This is a bold one, it’s true. With a cast that includes Tim Roth, Amanda Plummer, reborn John Travolta, Samuel L. Jackson, Bruce Willis, Chistopher Walken, Uma Thurman and Ving Rhames it’s hard to say anyone exactly steals Pulp Fiction. It’s not even easy to award him the best speech, hotly contested by Captain Koons (Walken) and Marsellus’ (Rhames) “medieval on his ass” moment. However, in what is almost a cameo appearance, Harvey Keitel created The Wolf, and it’s a spectacular interruption in a film full of “cool” characters clashing; Keitel reminds the audience that these guys may be impressive, but someone else is always bigger and better. These guys are playing at being badass, but The Wolf is in control.
Without saying too much, there’s a mess that needs to be cleaned up and the clock is ticking as Jimmy (Tarantino himself)’s wife is going to be home in a matter of minutes. The Wolf is with them immediately, called in by Marsellus Wallace, and has the situation in hand. In one of the smallest roles of the film to be integral to the plot, it is four minutes of pure gold.
In no time at all Winston Wolf is established as more than a big deal; he is the deal, and you get the sense that there isn’t a single other character in the film who would find themselves in a position to go up against Mr. Wolf and walk away. He’s the Tom Bombadil of Pulp Fiction; he’s so above it all that really he isn’t a part of the action, he’s the semi-god semi-ghost keeper of the Pulp Fiction world as it ticks along and he’s just nipped in to clean up the messy mistake so we can go on as before.
Everyone is on top form in Pulp Fiction but few characters are as uniquely interesting. In terms of why he trumps performances like Walken’s, it’s simply because he’s not Christopher Walken. Cpt. Koons is less phenomenally quotable as mimicable, and really, you’re not pulling out your Cpt.

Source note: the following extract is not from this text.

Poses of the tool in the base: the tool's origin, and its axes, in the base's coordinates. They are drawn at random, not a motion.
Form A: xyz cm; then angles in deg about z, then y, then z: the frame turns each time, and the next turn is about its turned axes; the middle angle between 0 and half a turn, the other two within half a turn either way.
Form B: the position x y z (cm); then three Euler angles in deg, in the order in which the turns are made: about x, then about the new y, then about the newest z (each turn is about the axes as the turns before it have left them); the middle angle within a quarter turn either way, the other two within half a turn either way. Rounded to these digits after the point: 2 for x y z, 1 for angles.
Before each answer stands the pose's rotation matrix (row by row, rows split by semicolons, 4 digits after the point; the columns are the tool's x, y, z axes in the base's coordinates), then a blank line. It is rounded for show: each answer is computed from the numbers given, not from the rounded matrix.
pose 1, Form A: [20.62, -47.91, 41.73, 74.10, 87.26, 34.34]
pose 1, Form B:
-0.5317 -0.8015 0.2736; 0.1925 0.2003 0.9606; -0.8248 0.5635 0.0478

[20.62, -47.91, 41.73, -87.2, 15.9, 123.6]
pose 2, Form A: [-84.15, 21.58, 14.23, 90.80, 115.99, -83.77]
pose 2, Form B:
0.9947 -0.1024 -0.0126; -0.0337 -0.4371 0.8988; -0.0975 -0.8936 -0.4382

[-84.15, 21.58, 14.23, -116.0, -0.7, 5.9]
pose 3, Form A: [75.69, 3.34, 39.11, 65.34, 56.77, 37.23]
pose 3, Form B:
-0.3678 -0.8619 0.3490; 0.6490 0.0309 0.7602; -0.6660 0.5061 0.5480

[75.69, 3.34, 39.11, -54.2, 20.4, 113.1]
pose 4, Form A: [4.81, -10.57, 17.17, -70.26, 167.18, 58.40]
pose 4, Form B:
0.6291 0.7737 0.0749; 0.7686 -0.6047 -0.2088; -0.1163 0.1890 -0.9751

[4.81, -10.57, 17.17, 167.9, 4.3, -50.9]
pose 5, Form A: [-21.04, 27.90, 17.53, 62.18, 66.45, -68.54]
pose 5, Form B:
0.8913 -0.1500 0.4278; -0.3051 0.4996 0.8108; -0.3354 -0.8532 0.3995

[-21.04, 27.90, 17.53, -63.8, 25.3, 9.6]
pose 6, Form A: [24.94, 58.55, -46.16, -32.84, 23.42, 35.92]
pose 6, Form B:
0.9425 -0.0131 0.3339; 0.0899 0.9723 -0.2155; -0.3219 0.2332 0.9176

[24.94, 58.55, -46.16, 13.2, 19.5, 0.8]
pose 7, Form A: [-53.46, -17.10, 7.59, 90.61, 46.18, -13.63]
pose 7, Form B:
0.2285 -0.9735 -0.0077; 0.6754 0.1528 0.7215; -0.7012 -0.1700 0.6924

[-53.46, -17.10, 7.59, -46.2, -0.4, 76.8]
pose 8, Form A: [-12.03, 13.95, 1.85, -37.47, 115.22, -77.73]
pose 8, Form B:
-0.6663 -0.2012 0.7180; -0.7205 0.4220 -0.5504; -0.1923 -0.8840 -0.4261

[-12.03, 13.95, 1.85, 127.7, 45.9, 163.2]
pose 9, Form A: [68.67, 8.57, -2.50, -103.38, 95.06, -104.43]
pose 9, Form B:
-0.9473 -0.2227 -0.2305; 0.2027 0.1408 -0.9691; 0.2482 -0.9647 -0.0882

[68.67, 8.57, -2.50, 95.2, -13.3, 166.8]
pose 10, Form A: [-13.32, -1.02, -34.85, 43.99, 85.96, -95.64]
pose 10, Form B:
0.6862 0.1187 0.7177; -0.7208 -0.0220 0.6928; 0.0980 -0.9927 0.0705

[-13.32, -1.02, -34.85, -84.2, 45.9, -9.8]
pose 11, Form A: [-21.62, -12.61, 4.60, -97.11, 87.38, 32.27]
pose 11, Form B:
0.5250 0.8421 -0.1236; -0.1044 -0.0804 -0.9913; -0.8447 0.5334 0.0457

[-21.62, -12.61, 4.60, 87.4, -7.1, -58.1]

Koons impression, you’re pulling out – or being forced to listen to for the twenty-thousandth time – a Walken impression. And probably not a very good one. It’s much less likely that Harvey Keitel is well known to the generation catching up with the Tarantino boxset, yet he easily makes as much of an impact. The way Wolf saunters in, politely instructs Jimmy to pour him some of the coffee (“lots of sugar, lots of cream”) that Jimmy was only a second ago bragging about to Jules and Vincent, and takes over the situation is fuelled by Keitel’s natural ability to command a room with his performances.
Having produced some of his best work in Tarantino (or at least affiliated) films, Tarantino wrote lead parts for him in both Reservoir Dogs and From Dusk till Dawn. All Mr. White has in common with Mr. Wolf is the suit; it’s a grand departure from the soft-hearted professional who breaks the law but won’t see the innocent suffer, who works from his gut instinct. In From Dusk till Dawn he plays Jacob Fuller, a widowed former minister and father of two. Jacob is grieving, brave and loving, so not too much in common there. Mr. Wolf is something new with a dash of old school cool – he’s here to get shit done. Though Jules and Vincent are seriously intimidating killers in their own right and currently drenched in the blood of their associate, it’s The Wolf who intimidates Jimmy, and even Jules knows when to keep his mouth shut and let himself be bossed around (a notable reversal from the earlier infamous ‘Big Kahuna Burger’ scene).
Ultimately, the Wolf is the coolest mother****** around and Keitel deserves credit for making a meal out of a pint-sized part, and creating a hell of an impression in an instant. There are no parts like Mr. Wolf, no characters that feel similar, because he’s a unique moment in the middle of a filmic masterpiece. He’s a mystery, but it’s none of your business what hides under the perfect suit. What does he want? Where does he come from? How did he become this man? Why is he available at a moment’s notice? It doesn’t matter: he’s a professional, he will get the job done, he will hurt you if you don’t do what he tells you, and he doesn’t have to say please.